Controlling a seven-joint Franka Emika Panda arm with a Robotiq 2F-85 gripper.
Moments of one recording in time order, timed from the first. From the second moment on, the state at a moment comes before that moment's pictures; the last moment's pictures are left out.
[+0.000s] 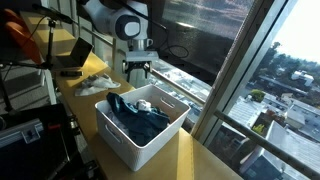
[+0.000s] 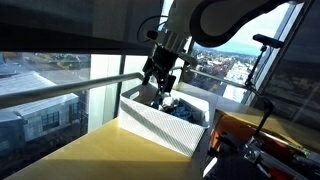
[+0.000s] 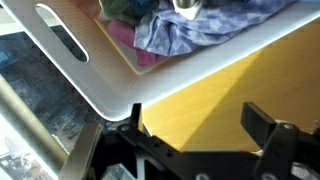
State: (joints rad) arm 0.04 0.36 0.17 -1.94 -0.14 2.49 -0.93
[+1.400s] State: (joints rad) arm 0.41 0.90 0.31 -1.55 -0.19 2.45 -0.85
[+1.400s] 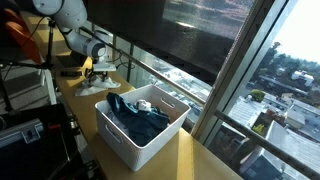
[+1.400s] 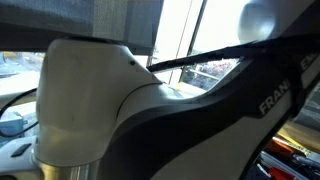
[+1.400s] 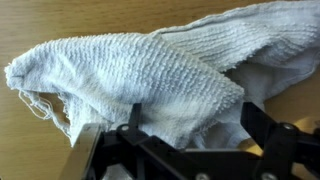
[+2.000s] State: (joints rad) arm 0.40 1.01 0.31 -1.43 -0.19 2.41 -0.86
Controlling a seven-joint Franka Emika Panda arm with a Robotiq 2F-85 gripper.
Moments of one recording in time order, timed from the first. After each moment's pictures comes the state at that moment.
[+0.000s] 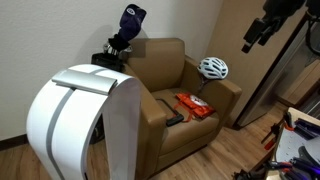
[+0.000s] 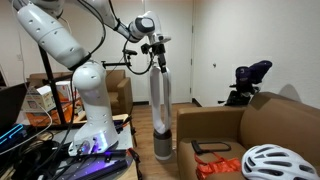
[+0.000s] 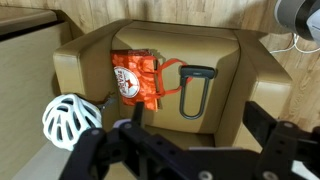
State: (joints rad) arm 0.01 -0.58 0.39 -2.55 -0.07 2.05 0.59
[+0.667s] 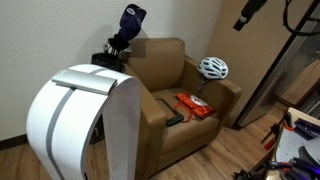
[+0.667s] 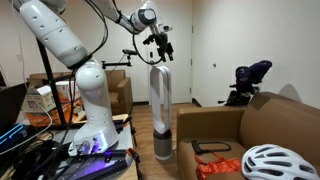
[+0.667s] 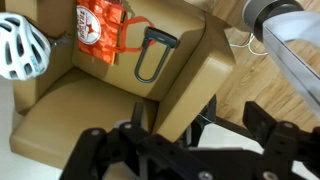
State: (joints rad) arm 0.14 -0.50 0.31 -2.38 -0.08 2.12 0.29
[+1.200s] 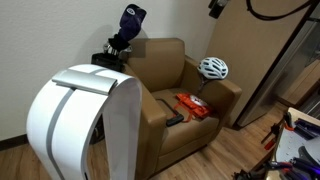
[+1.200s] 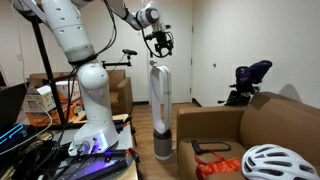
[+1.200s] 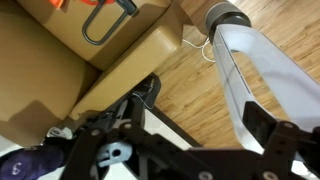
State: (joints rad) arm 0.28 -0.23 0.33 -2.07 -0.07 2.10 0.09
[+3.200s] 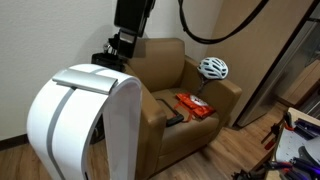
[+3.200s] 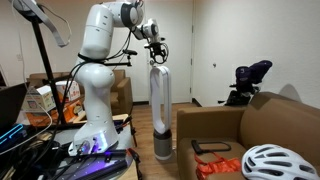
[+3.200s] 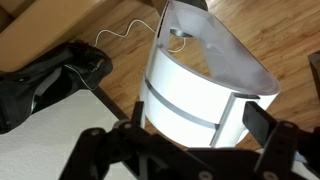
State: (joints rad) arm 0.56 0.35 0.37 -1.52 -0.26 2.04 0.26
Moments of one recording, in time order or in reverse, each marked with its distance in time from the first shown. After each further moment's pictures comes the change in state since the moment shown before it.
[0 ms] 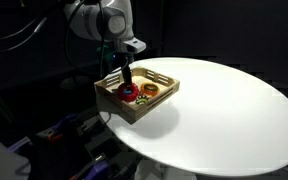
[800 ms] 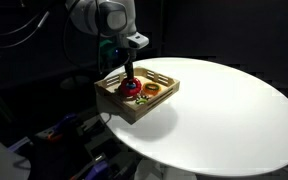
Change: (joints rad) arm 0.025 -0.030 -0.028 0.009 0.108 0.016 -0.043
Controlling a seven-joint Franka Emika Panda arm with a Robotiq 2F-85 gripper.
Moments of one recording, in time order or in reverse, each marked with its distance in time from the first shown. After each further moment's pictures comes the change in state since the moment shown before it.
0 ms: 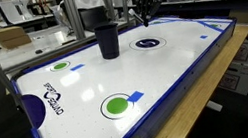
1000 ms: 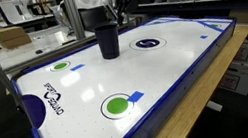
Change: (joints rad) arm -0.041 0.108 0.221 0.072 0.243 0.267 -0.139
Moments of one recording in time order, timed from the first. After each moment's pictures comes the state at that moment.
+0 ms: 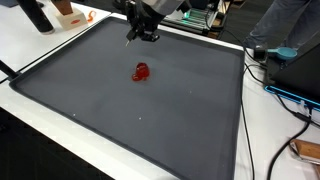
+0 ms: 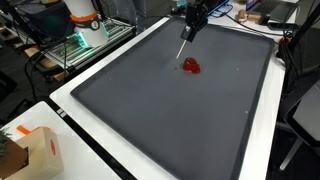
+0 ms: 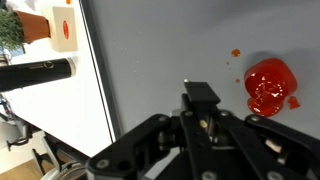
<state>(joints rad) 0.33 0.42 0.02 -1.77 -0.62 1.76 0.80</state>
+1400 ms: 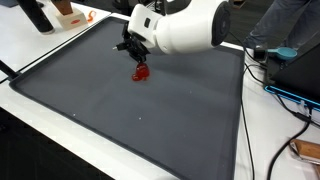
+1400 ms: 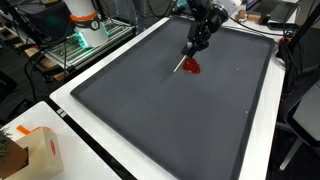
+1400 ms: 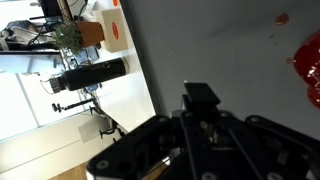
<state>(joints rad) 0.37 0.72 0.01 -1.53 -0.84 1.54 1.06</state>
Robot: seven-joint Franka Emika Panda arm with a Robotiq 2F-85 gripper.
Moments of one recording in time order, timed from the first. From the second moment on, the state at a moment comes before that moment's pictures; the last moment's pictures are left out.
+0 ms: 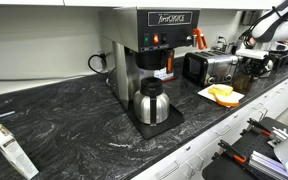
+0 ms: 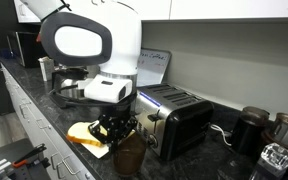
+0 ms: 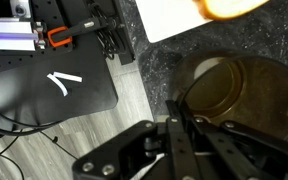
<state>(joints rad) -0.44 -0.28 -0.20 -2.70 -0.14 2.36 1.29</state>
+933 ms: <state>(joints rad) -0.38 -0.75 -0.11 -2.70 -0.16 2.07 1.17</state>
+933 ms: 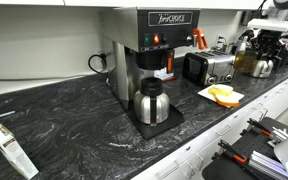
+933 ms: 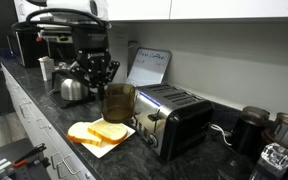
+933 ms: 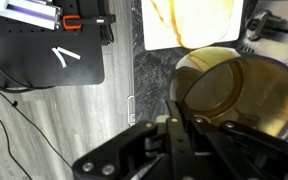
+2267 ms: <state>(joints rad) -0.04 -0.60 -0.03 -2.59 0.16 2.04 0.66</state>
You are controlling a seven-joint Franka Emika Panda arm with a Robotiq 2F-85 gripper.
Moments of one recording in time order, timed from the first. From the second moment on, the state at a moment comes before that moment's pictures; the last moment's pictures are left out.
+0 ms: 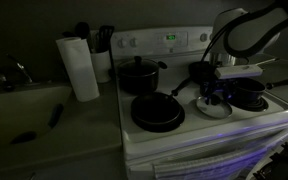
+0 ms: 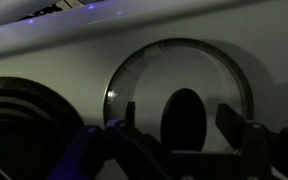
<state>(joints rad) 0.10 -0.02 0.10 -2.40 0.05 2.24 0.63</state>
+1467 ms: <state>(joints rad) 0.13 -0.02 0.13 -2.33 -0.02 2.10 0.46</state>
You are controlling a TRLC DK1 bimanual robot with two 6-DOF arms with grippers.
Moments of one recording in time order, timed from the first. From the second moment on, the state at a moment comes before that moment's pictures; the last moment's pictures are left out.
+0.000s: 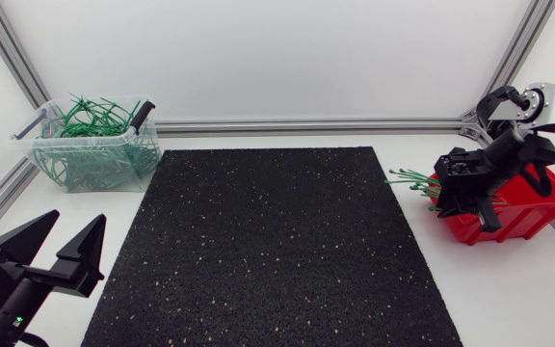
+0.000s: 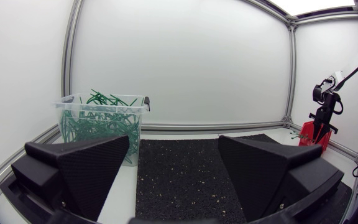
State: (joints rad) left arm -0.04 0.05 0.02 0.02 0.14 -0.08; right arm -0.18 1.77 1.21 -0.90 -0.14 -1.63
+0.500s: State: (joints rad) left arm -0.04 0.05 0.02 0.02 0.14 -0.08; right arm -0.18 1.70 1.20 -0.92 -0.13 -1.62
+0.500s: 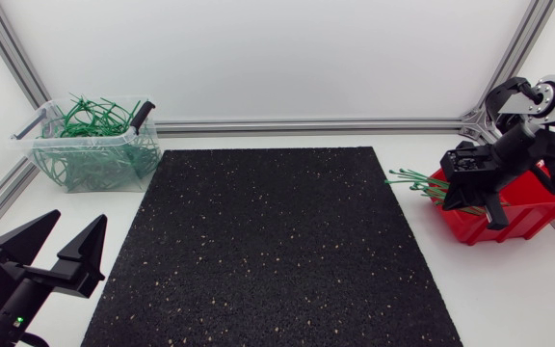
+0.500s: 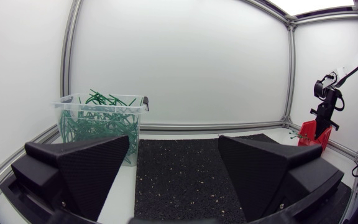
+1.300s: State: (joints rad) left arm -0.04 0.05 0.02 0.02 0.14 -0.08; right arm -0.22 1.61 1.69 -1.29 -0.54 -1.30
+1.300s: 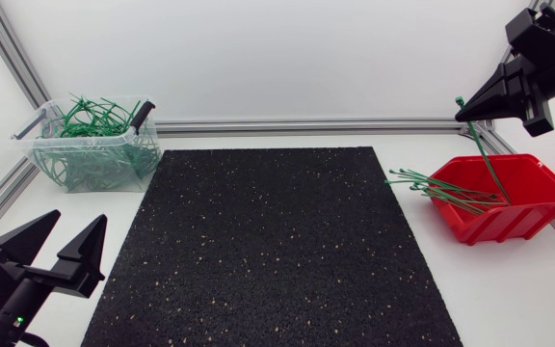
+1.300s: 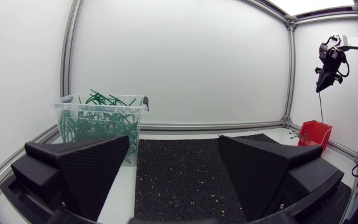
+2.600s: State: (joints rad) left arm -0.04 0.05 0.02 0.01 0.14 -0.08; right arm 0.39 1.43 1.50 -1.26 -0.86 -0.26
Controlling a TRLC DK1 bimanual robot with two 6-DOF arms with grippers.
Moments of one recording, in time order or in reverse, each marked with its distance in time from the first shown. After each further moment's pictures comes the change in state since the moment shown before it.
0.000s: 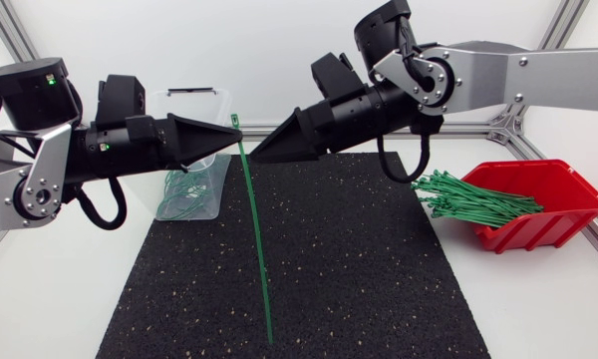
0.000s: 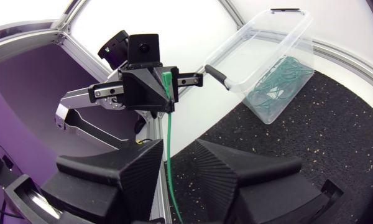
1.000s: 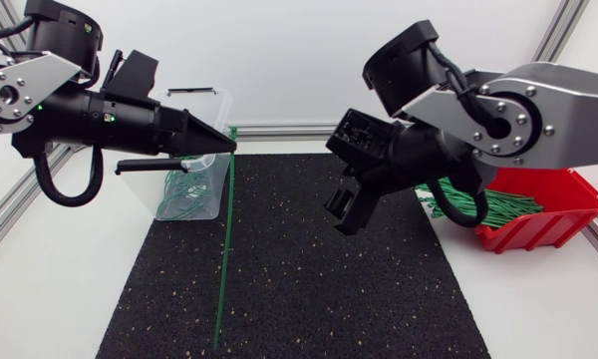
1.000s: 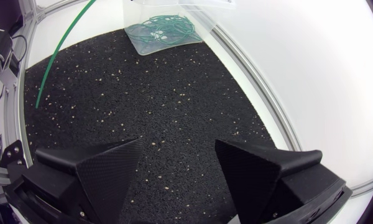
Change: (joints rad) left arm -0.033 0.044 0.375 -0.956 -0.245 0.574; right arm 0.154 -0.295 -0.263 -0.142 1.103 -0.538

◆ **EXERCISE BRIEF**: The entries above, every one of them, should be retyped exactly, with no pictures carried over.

◆ **ANSWER SECTION**:
Controlling a seven-joint Franka Emika Panda arm with a Robotiq 2F-85 gripper.
Moments of one recording in time order, timed from the first. From the second moment on, the state at a moment comes before that moment's pictures; the last moment's pictures are left out.
[+0.000s] 
[+0.000s] 
[+0.000s] 
State: (joints rad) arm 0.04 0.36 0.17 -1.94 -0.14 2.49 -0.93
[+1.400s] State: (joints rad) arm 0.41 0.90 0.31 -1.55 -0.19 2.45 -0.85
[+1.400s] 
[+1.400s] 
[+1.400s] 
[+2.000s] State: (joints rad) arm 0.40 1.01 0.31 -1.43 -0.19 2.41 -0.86
Controlling a seven-joint Franka Emika Panda arm with a Robotiq 2F-85 gripper.
Moments of one recording in time order, timed from the first. After each moment's pictures comes the state at that moment.
[+0.000s] 
[+0.000s] 
[+0.000s] 
State: (joints rad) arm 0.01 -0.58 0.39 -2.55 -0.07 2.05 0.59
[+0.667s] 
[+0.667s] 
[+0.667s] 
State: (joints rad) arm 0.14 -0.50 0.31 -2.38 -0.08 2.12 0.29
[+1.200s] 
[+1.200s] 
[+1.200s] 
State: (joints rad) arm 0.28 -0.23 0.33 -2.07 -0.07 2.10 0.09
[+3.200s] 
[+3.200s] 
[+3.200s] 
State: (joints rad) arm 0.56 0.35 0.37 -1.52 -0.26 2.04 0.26
Moments of one recording, in time order or in reverse, each marked with its distance in time from the first shown. After each further moment's pictures comes the change in state since the moment shown before it.
[0 ms] 
[800 ms] 
Change: (joints rad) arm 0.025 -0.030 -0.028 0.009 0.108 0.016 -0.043
Controlling a seven-joint Franka Emika Panda arm with a Robotiq 2F-85 gripper.
Moments of one recording, in time order or in reverse, each marked with its distance in time from the first shown. After each further moment's pictures comes the change in state since the moment shown before it.
0 ms: 
1000 ms: 
Change: (joints rad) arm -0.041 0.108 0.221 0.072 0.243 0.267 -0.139
Moments of one recording in time order, timed from the first. After each moment's pictures comes the state at that moment.
+0 ms: 
+0 ms: 
+0 ms: 
<state>(joints rad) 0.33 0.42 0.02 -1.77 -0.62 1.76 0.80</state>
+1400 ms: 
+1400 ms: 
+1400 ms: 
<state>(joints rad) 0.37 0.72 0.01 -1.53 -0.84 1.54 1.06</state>
Robot: seven-joint Franka Emika Panda arm with a Robotiq 2F-85 gripper.
Moments of one recording in time order, timed from the first. From the second moment on, the state at a moment comes before that moment's pictures; the last moment's pictures are left out.
+0 ms: 
+0 ms: 
+0 ms: 
<state>(joints rad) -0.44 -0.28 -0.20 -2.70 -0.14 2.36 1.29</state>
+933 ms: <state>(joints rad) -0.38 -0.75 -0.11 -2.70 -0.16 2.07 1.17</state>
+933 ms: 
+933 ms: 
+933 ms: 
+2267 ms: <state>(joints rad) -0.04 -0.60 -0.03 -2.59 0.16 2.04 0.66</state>
You are controlling a seven-joint Franka Emika Panda arm with a Robotiq 2F-85 gripper.
Moments of one recording in time order, timed from the first. From the second moment on, the state at a moment comes before that moment's pictures; the last moment's pictures are left out.
+0 ms: 
+0 ms: 
<state>(joints rad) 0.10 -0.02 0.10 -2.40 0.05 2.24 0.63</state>
+1467 ms: <state>(joints rad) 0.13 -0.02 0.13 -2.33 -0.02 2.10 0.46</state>
You are controlling a TRLC DK1 bimanual robot with two 6-DOF arms with grippers.
Moments of one recording in time order, timed from the first. From the second moment on, the state at a moment comes before that moment's pictures; the last moment's pictures are left out.
+0.000s: 
+0.000s: 
State: (joints rad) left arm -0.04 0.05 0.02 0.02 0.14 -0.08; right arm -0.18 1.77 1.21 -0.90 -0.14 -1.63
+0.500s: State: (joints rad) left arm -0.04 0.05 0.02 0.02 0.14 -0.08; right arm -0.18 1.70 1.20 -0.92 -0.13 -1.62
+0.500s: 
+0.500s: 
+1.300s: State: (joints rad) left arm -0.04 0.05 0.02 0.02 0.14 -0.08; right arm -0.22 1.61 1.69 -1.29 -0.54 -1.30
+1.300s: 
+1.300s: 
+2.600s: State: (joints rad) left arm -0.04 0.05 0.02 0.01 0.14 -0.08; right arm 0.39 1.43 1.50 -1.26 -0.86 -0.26
Controlling a TRLC DK1 bimanual robot with two 6-DOF arms with grippers.
Moments of one recording, in time order or in reverse, each marked with its distance in time from the first shown. After each further moment's pictures comes the change in state since the moment shown before it.
0.000s: 
0.000s: 
1.000s: 
1.000s: 
Change: (joints rad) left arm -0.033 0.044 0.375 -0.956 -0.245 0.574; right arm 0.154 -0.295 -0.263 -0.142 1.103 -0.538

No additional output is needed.